Der Landesvorsitzende Richard Jäger (rechts) mit den Referenten der Kulturtagung (von links): Felix Matei, Hans Schuch, Josef Koch, Yves-Pierre Detemple, Helmut Heimann und Werner Gilde. (Nicht auf dem Foto sind die Referenten Ernst Meinhardt und Josef Lutz)

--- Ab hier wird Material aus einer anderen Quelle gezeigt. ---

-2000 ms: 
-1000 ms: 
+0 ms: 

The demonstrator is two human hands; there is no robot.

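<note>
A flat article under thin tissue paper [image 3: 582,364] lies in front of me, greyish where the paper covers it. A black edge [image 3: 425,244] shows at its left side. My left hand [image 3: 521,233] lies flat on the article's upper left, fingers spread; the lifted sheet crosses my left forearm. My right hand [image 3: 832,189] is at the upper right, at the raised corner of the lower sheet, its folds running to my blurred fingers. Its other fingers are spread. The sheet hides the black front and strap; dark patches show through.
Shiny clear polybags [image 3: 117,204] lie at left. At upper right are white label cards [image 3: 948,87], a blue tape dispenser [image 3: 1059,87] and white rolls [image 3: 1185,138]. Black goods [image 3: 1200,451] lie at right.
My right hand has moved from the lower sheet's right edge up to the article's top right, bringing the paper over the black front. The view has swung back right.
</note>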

Dass Sport schon länger auf der Wunschliste der Themen für die Kulturtagung stand, merkte man an der ausdrücklichen Genugtuung der anwesenden Teilnehmer, dass der Wunsch endlich in Erfüllung gegangen ist. Richard Jäger, der Vorsitzende des Landesverbandes Baden-Württemberg, äußerte in seiner Begrüßung die Freude darüber, dass das Thema fast 50 interessierte Teilnehmer nach Stuttgart gelockt hat, und begrüßte die kompetenten Referenten der Tagung. Diese wichen, wie auch die Tagungsteilnehmer, teilweise von dem gewohnten Sindelfingen-Publikum ab, es waren viele neue Gesichter zu sehen. Auch Hans Vastag, Kulturreferent des Landesverbandes, wies auf die „zweifach neuen Wege“ dieser Tagung hin und äußerte die Hoffnung, dass die Tagung auch in Stuttgart guten Zuspruch finden werde, denn auch im nächsten Jahr werde sie wieder dort stattfinden.

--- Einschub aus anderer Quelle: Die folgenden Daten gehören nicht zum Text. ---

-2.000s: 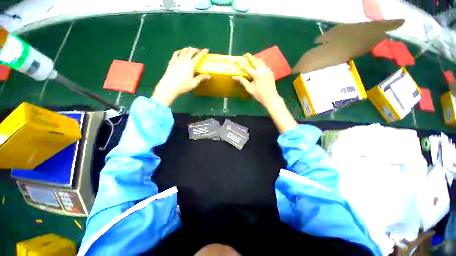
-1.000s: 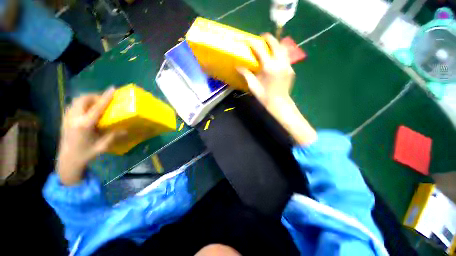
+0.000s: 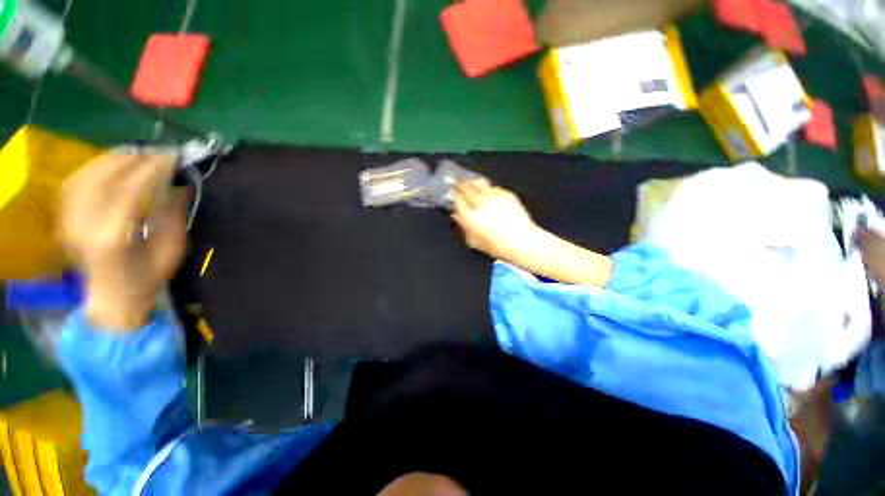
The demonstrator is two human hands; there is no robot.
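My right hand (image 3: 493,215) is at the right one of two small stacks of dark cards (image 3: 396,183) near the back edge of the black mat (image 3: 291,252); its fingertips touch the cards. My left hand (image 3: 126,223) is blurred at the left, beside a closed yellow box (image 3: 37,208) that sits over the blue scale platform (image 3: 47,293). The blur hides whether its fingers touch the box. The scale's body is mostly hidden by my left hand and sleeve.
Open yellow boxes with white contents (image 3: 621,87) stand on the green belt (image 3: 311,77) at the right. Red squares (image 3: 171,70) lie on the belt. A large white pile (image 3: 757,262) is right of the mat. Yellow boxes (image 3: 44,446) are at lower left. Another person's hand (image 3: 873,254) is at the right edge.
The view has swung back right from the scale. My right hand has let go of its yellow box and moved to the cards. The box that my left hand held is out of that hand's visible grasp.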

Tief ins Thema eingearbeitet hatte sich der rumänische Generalkonsul in Stuttgart Radu Florea, ein häufiger Gast bei Veranstaltungen der Banater Schwaben in Baden-Württemberg. In seinem Grußwort bekannte er sich als „Sportliebhaber“, der im Sport durchaus eine „geistige Tätigkeit“ sieht. Sport sei aber auch Wettbewerb und in der internationalen Politik ein Faktor, der die „Marke der Bekanntheit eines Landes“ bestimmt. Dass der Ruhm des rumänischen Sports über Jahre auch von deutschen Namen bestimmt wurde, von Banater Schwaben und Siebenbürger Sachsen, sei eine bekannte Tatsache, deshalb sei er sehr gespannt auf die Tagungsbeiträge. 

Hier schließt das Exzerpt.